Environmental Factor, November 2007, National Institute of Environmental Health Sciences
Town Meeting Showcases IRB Process
By Eddy Ball
November 2007
Scientists and other interested members of the NIEHS research community attended a Town Meeting in Rodbell Auditorium on October 1 to learn more about how to facilitate Institutional Review Board (IRB) approval of their research involving human subjects. Billed as “A Conversation between the Institutional Review Board and Clinical Investigators and Staff,” the meeting featured presentations by key players in the IRB process, including an overview of efforts to fully automate the process.
With ample time reserved for questions and concerns, the meeting provided a forum for the growing number of NIEHS researchers required to seek approval for their studies. Among the speakers was Joan Packenham, Ph.D., program director in the Office of the Scientific Director and key person for development of the electronic management system, who traced the IRB process step by step for the audience.
In his opening remarks, Acting Director Sam Wilson, M.D., noted that the meeting was one of the Institute’s responses to a “friendly audit” of the IRB in 2006, which recommended increased communication between the IRB and the NIEHS research community. He also underscored the importance of the IRB and the Board’s continuing efforts to make the process more efficient.
Acting Scientific Director Perry Blackshear, M.D., D.Phil., presented a short history of measures to protect human subjects of research following the introduction of congressionally mandated regulations in 1974. The regulations initially were of limited concern to researchers at NIEHS, which had only five “active protocols,” studies using humans and subject to approval, during the 1980s. At the current time, however, there are 49 active protocols, with even more anticipated as NIEHS begins research at its new Clinical Research Unit in 2008.
According to the meeting’s keynote speaker, Marian Johnson-Thompson, Ph.D., chair of the NIEHS Institutional Review Board, the purpose of the IRB is “to protect the rights and safeguard the welfare of human subjects.” Anyone working with human subjects and identifiable human specimens must seek IRB approval for a study before it can proceed — or obtain a formal waiver from the NIH Office of Human Subjects Research.

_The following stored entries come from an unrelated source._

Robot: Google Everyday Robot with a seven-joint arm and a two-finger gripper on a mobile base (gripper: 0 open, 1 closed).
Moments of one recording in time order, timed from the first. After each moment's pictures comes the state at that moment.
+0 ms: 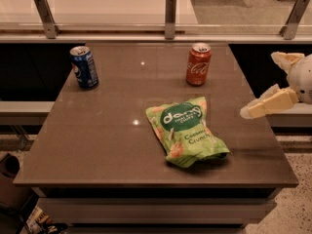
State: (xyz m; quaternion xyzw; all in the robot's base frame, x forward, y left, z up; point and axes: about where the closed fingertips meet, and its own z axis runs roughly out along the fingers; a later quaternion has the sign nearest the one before) arm 0.525 -0.241 0.928 -0.44 0.76 0.09 0.47
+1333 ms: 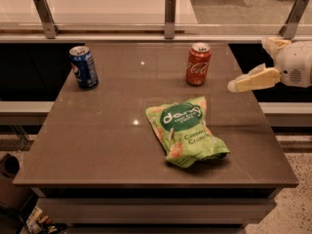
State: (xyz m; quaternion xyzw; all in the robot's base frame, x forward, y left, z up) arm 0.596 -0.237 0.940 -0.40 0.73 0.14 0.55
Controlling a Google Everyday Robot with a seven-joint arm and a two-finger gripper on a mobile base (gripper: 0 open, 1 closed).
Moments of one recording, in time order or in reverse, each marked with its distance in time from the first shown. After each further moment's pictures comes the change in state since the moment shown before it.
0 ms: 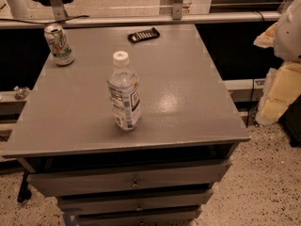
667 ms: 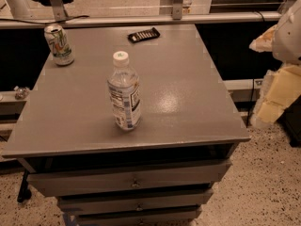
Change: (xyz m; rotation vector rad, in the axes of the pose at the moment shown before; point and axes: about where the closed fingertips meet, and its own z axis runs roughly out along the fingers) arm -0.010 0.011 0.001 -0.039 -0.068 0.017
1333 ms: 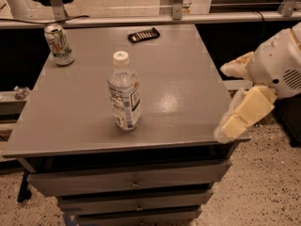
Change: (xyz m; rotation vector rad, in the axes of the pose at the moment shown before) arm -0.046 0.039 0.033 -0.162 -0.345 0.121
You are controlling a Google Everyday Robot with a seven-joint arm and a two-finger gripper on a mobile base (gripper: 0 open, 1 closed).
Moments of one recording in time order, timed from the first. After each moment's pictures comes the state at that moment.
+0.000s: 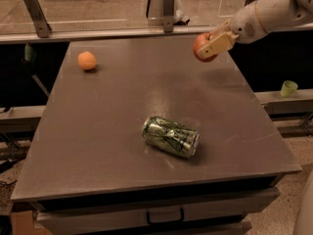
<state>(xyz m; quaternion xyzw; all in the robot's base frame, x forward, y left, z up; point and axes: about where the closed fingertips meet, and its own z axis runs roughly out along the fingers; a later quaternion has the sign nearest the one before) 0.692 -0.162 0.928 -0.49 0.76 0.19 0.38</state>
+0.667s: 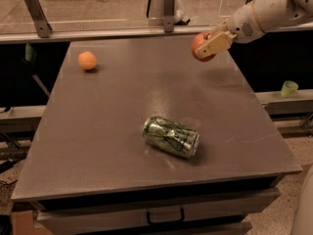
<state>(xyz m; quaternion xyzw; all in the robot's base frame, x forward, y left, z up) 0.693 -0.159 0.929 -0.49 0.76 0.19 0.38</state>
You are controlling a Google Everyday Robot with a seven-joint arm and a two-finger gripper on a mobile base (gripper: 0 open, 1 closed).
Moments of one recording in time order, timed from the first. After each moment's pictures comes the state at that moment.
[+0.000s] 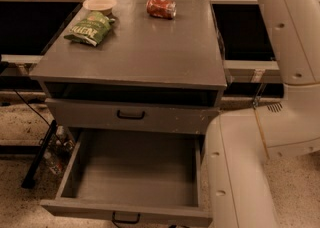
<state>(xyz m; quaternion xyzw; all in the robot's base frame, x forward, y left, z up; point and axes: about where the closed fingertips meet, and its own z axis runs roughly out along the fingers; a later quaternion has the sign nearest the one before) 0.740 -0.302 1.068 -0.41 0.77 -0.42 0.24</state>
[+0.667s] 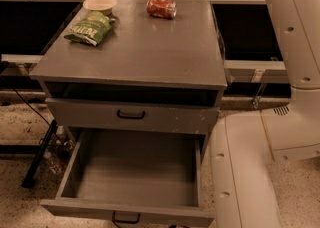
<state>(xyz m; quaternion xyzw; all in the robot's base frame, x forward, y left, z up) 0.741 -0.317 1.086 -0.39 0.76 -0.44 0.28</state>
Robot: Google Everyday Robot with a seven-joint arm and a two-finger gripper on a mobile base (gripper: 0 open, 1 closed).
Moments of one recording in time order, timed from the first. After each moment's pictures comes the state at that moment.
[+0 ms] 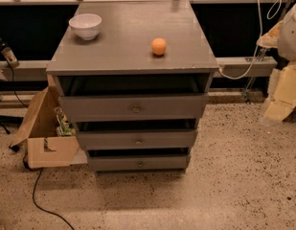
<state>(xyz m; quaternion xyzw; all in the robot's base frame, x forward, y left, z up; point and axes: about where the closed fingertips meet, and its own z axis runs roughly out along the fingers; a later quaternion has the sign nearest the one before) 0.438 -0.216 0.980 -0.60 0.78 -0.04 0.17</state>
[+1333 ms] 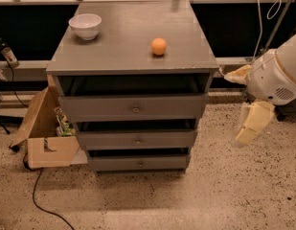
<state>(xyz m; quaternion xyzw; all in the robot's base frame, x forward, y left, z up) 0.458 -0.190 0.885 -0.63 0.74 0.08 0.22</state>
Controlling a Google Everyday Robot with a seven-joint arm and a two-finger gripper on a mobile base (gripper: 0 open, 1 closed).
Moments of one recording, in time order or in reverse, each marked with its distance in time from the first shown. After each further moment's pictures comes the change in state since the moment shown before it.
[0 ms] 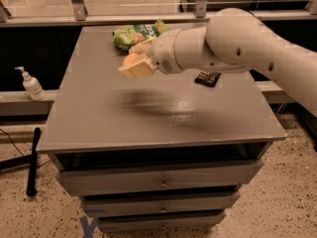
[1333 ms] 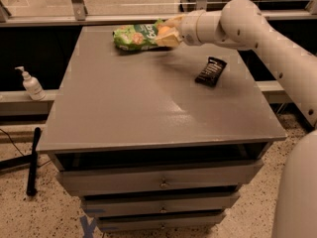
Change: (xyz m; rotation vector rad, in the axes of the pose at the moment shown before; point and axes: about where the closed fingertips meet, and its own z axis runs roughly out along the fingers) arm 0.066 -0.202 0.011 0.235 0.008 -0.062
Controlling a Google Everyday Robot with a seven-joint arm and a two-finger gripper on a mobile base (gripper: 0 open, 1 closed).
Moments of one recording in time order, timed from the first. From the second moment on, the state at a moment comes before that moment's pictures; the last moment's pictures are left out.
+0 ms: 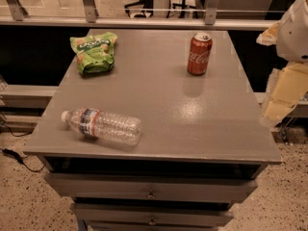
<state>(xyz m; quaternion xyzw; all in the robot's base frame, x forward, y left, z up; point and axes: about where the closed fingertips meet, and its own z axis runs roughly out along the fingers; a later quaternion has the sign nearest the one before) 0.438 -0.215 0.982 -0.60 0.78 -0.04 0.17</state>
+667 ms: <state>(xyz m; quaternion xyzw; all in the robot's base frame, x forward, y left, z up) 0.458 -0.230 0.973 -0.59 0.78 -0.04 0.20</state>
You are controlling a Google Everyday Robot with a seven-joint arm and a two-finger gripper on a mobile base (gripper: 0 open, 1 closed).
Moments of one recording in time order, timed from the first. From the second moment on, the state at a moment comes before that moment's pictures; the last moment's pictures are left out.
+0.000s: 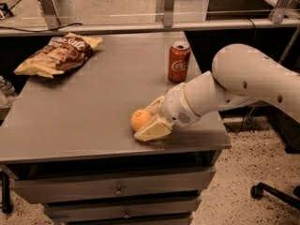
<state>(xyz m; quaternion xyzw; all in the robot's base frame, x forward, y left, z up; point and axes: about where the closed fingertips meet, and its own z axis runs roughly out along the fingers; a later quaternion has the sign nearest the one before) 0.477 0.009 0.818 -0.59 0.70 0.26 0.31</state>
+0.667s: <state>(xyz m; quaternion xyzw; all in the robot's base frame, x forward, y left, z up) 0.477 0.009 0.821 -0.59 0.70 0.26 0.31</state>
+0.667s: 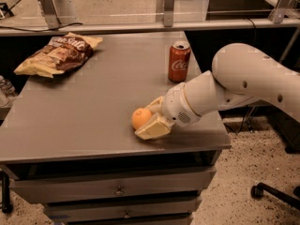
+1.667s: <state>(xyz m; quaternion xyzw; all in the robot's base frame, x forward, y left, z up) 0.508 -0.014 0.858 -0.55 0.73 0.24 0.32</state>
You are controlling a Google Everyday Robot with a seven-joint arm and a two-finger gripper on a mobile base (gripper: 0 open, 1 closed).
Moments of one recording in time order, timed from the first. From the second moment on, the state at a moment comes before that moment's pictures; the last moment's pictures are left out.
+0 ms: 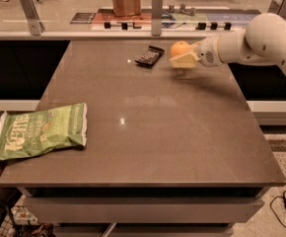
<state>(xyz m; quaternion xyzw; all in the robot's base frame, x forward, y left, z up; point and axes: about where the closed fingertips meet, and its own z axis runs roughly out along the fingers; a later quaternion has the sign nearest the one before) 0.745 -0.134 0.859 -0.39 0.77 0.21 0.47</state>
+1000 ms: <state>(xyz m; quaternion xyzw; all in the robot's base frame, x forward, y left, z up) 0.671 -0.089 0.875 -0.46 0.74 0.24 0.43</state>
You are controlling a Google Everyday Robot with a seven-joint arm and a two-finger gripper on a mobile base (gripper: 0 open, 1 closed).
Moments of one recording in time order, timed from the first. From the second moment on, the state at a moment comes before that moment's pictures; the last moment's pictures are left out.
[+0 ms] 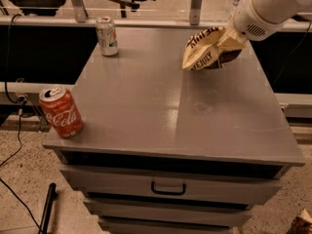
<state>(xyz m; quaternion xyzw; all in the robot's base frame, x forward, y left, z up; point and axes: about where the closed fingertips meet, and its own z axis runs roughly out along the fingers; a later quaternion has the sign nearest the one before) 0.607 -0.176 0.984 -0.56 0.76 -0.12 0.33</state>
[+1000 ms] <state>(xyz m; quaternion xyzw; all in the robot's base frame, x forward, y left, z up) 0.648 -0.134 1.024 -0.50 0.71 -0.15 0.47</state>
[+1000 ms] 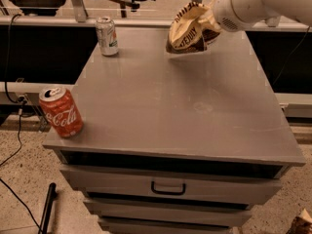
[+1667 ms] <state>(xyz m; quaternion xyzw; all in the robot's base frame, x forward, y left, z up) 0.703 -0.137 1.026 -0.44 0.71 -0.19 0.52</state>
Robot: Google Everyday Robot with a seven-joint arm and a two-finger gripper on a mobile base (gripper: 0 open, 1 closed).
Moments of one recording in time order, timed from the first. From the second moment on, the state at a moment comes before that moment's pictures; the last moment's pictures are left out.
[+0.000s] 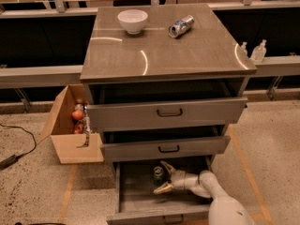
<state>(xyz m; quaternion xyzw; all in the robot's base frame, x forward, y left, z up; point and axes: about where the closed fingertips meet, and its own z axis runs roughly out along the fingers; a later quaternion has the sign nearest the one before) 0.625 -0.054 0.182 -0.47 0.61 0.37 0.51</state>
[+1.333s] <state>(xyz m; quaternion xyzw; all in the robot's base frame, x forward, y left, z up) 0.585 -0.152 0.227 -0.42 0.72 0.27 0.49</state>
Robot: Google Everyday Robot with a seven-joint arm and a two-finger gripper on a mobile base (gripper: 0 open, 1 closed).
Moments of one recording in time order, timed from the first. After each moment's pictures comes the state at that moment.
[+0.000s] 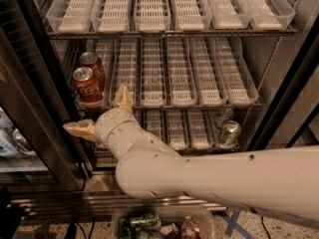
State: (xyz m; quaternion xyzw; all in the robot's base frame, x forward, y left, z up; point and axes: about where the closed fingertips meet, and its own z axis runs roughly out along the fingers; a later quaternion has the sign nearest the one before) arm 0.542 0.154 0.849 -0.32 0.67 0.12 0.66
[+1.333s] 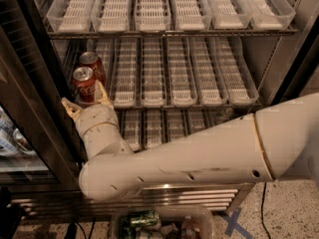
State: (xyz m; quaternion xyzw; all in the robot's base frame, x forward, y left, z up) arm 0.584 0.180 0.858 -0.21 0.64 0.05 0.74
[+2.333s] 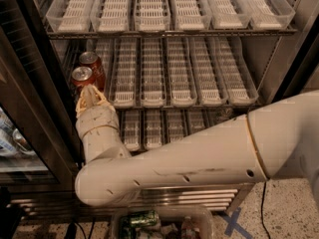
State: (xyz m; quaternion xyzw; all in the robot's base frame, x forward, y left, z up) arm 0.579 0.174 0.863 -0.18 0.63 0.04 0.75
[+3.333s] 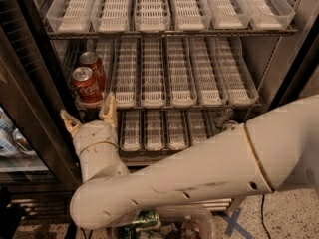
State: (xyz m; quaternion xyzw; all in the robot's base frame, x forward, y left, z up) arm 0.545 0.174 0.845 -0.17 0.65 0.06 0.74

Johnson-Thompson outlined other measures NIEHS has taken in response to the 2006 audit, including the first-ever day-long IRB retreat and increased training for principal investigators. The IRB is developing its new Electronic Management System. In addition, Johnson-Thompson and Packenham have visited other NIH institutes and centers in search of ways to streamline the IRB process at NIEHS.
“We’ve also entered into discussions with intramural researchers about how the scientific review process could be enhanced,” she added. “We are working now to resolve issues on a new component in the process, the conflict of interest element.” Because consent form issues have been the leading reason for delays, “we want to develop a consent-form template… to prompt you to answer specific questions.”
Senior Investigator Darryl Zeldin, M.D., addressed the overarching concern of researchers in his presentation, “Investigator Perspective: Why Is It Taking So Long?” Zeldin opened by noting “that the IRB approval process, while a significant component…, is only one of many processes and approvals an investigator needs to go through in order to be successful.”
At any point in the process, an investigator may be required to revise the protocol and the many documents that are part of the study manual. In some cases, a study may also need approval by one or more external IRBs and, if contractors are involved, exemption from the Office of Management and Budget Review Board, in itself a nine- to twelve-month long process.
The meeting’s final presenter was Community Member Betty Blackmon, who discussed her role as a non-affiliated lay member of the IRB. Blackmon acts as a non-scientific gatekeeper and scrutinizes the wording used in protocols, consent forms, surveys and other documents for subjects. “I want to be sure… [the written material] fully explains the study, risks and other information that they may need to determine whether or not they want to be a volunteer.”